If you are not fond of numbers or working in Accounting, chances are you are hardly a fan of bookkeeping, either. Adopting some best practices and habits as early as possible, however, is key to steering clear of costly errors when it comes to keeping track of your financial records.
Why You Need to Record Your Process
If you are a small business owner, it is very likely that most of your financial dealings take place in your head, rather than on a piece of paper or a program on your office computer. You are very good at remembering which suppliers are still waiting for your payment, or the customers that need to be covered. You do not require special software skills or rely on your internet connection and system stability to ensure the smooth running of your business affairs.
This also has its disadvantages as well. When your process is not set in stone, surprises are bound to happen, you tend to forget about important paperwork, and targets might be easily missed. If you want to ensure a steady profit, avoid the seasonal ups and downs, have clear visibility of your long-term goals, and stay out of trouble with revenue agencies, then you need to handle your money better. Here are some tips to help you navigate your small business in a neater way.
Plan Your Expenses
Plan, plan, plan. Planning is at the heart of proper bookkeeping. And planning does not only apply to this week’s expenses. You need to have a spending strategy for at least a year ahead, or maybe even a few. What is going to bite off a huge chunk of your resources in the observable future? A facility upgrade? Office equipment that is screaming “Replace me!”, or new machinery and personnel, required for a smooth work process?
Analyze your ability to spend money on each of these things during different periods of time over the year. Prioritize. See which expense should come first, and which one can wait. Make sure you don’t find yourself short on cash during slow months.
Keep Track of Your Money
Expenses can be really difficult to trace, unless you take the time to put down each occasion when that happens. If you need an incentive, just think of all the tax write-offs you are probably missing out on by not tracking where your money goes.
If you want a clear history of company expenditures, a business credit card would do the trick and keep the history in one place, especially if you make sure you make your payments on time. (You can read more about bookkeeping types here.) Keeping track of business coffee meetings, lunches and events with customers would also come in handy, since you will have all the records of this kind of expenses in your tax statements, should you be audited.
Your Deposits Have Origin Too
Whether it’s a notebook in your back pocket, or some fancy software on your office computer, you need to be able to track down all the deposits in your business bank account.
Why? Because you don’t want to pay tax on that loan you got to cover your expenses off season, or the money that left your personal savings account in order to upgrade your company software. Make sure you can prove the origin of all your transaction history, so that you don’t part with money that didn’t come from profit.
You Need to Be Prepared for Taxes
You are all too familiar with how much and when you need to pay in taxes. Setting aside money every now and again will make a lot of difference when the time comes to do so.
You will not only avoid excessive stress and penalties for late tax payment, if you don’t have to set aside a huge chunk of money all at once, this can make the process a lot less painful.
Take Care of Your Invoices
Deal with invoices promptly and efficiently.
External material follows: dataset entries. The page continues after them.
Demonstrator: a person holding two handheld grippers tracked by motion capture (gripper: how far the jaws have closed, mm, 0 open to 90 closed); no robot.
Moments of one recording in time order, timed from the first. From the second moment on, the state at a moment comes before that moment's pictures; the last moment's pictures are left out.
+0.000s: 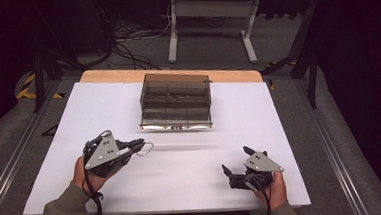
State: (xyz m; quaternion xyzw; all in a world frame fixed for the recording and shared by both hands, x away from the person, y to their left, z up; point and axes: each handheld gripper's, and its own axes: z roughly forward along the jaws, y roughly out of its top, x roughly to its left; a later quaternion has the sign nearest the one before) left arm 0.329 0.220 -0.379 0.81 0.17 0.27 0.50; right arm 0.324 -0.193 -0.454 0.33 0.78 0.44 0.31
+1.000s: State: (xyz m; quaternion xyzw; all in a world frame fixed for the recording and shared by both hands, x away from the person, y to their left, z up) left arm 0.408 0.136 -0.343 0.79 0.17 0.24 0.53; right arm 0.323 -0.196 -0.455 0.33 0.78 0.44 0.31
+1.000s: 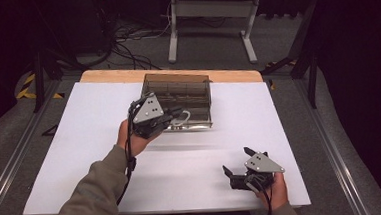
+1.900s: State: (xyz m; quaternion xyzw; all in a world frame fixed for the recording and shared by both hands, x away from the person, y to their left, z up) left arm 0.446 0.088 -0.361 0.81 0.18 0.21 0.52; right arm 0.324 -0.196 -0.458 0.32 0.78 0.44 0.30
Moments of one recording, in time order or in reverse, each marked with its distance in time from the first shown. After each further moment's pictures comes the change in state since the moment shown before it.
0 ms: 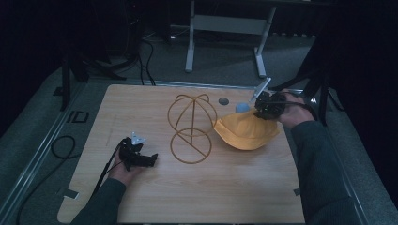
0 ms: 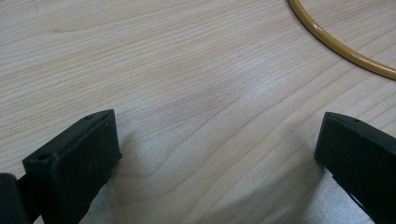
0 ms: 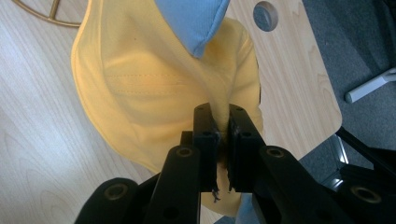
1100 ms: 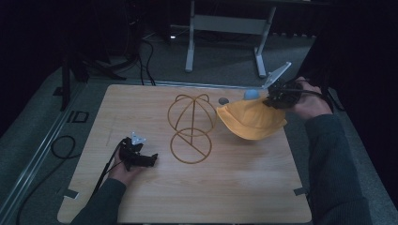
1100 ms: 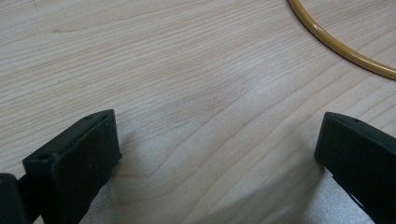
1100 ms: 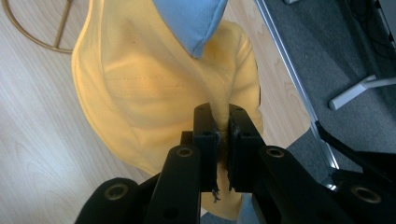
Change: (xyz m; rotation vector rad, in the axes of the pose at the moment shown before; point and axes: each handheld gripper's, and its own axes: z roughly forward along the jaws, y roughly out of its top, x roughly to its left) left arm 0.000 0.000 0.000 0.000 0.000 0.000; right arm -0.021 -0.006 -0.051 -0.090 -0.031 0.044
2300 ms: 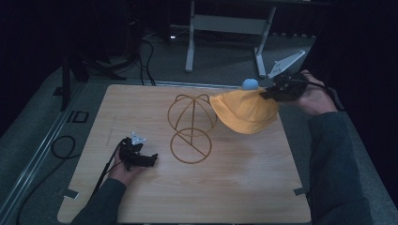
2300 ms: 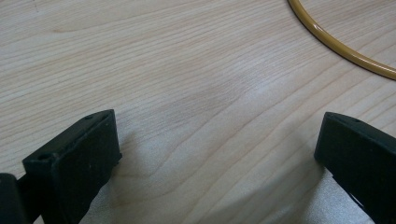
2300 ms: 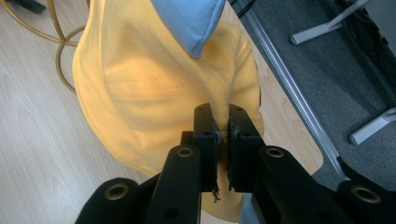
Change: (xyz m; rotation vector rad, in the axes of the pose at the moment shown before) left arm 0.000 0.000 0.000 0.002 -0.001 0.001; right arm -0.008 0.008 -0.026 -0.176 0.069 0.046
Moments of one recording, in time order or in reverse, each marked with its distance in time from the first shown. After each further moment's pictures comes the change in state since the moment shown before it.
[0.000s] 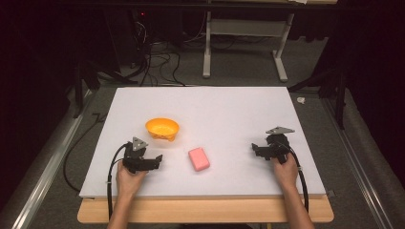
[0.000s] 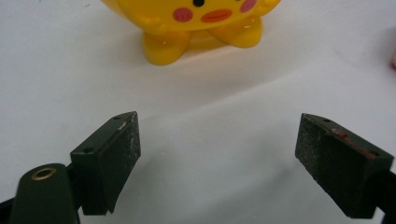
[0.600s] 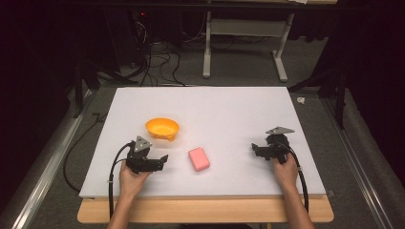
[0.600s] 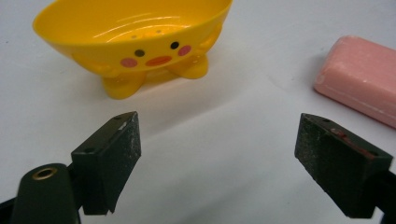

If you fail to pay on time or skip an invoice entirely, this is going to hurt your revenue. If you are short of time to track your bills, hire somebody to do it for you.
If an invoice remains unpaid, set up a process to deal with the situation. Make a phone call or propose prolonged deadlines compensated by extra fees. Set up payment notifiation in cases where you need to cover an invoice every couple of months. Remember that all penalties, stemming from late payments, mean you have to let more cash go out, instead of in.